Use Lazy Plugin Getters

For expensive request resources, return getters from middleware instead of opening resources eagerly.

type DbContext = {
  db: WorkerDb
}

type WorkerDb = {
  execute(sql: string): Promise<unknown>
}

declare function getOrCreateDb(databaseUrl: string): WorkerDb

const dbMiddleware = chain(
  (context: RequestContext<WorkerEnv, {}, ExecutionContext>) => {
    const databaseUrl = context.env('DATABASE_URL')

    return {
      get db(): WorkerDb {
        if (!databaseUrl) {
          throw new Error('DATABASE_URL is required to access context.db')
        }

        return getOrCreateDb(databaseUrl)
      },
    } satisfies DbContext
  }
)

The getter is copied as a property descriptor, so downstream middleware reads context.db like a normal property. This pattern keeps startup cheap and avoids opening a database connection for requests that never need it.
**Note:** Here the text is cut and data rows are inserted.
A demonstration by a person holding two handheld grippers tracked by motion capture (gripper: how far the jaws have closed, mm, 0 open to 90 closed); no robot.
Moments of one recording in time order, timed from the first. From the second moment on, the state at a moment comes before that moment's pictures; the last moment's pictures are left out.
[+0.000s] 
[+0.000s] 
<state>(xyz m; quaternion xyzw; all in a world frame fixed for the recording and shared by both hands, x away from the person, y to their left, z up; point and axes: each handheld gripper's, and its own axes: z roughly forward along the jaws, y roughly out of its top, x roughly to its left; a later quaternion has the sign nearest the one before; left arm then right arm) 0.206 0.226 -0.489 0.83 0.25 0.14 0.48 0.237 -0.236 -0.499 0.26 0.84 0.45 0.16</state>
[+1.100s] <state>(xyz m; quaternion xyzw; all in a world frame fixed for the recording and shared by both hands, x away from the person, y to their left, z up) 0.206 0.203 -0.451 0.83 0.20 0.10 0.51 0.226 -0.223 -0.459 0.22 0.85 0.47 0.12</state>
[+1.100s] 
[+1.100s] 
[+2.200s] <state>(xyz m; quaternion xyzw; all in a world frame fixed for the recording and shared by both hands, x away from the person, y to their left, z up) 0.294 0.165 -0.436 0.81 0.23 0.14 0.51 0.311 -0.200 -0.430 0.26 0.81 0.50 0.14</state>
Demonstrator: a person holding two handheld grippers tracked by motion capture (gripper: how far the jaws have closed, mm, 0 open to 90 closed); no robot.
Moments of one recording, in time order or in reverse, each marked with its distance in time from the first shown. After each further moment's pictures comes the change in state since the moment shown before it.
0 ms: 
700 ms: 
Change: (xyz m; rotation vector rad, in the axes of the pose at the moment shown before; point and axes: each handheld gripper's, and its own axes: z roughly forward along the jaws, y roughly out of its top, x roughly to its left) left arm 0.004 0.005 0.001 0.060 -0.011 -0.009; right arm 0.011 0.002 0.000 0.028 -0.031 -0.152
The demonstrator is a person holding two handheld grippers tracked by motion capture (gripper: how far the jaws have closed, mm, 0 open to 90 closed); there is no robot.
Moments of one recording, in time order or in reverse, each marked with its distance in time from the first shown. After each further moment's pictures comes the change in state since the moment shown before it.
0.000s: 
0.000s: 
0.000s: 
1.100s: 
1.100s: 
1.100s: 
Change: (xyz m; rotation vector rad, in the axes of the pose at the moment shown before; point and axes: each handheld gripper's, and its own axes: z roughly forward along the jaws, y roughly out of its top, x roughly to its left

Use closure variables for per-request memoization.

type Session = {
  userId: string
}

declare function readSession(request: Request): Promise<Session | null>

const sessionMiddleware = chain().use(context => {
  let session: Promise<Session | null> | undefined

  return {
    session() {
      return (session ??= readSession(context.request))
    },
  }
})

Keep Adapter Error Boundaries Outside the Chain

Use the adapter wrapper for unexpected exceptions that should be reported and converted into a generic 500 response.

declare function reportException(error: unknown, request: Request): void

function createSafeFetch(handler: RequestHandler) {
  const fetch = toFetchHandler(handler)

  return async (request: Request) => {
    try {
      return await fetch(request)
    } catch (error) {
      reportException(error, request)
      return Response.json(
        { message: 'Internal server error' },
        { status: 500 }
      )
    }
  }
}

Inside middleware and route handlers, return a Response for expected request outcomes such as authentication failures, validation errors, or feature routes that deliberately handle one path.

Share Host Access with Non-Request Work

If scheduled jobs or other host hooks need the same environment values as middleware, extract small helpers that accept an env reader instead of requiring a full request context.

type EnvReader<TEnv extends object> = {
  env<TName extends keyof TEnv>(name: TName): TEnv[TName]
}

function getDatabaseUrl(context: EnvReader<WorkerEnv>) {
  return context.env('DATABASE_URL')
}

Request middleware can pass the full request context. Scheduled jobs can pass a small object backed by the host's environment.

Rouzer may wear the space helmet, but alien-middleware is still the tiny pilot working the controls.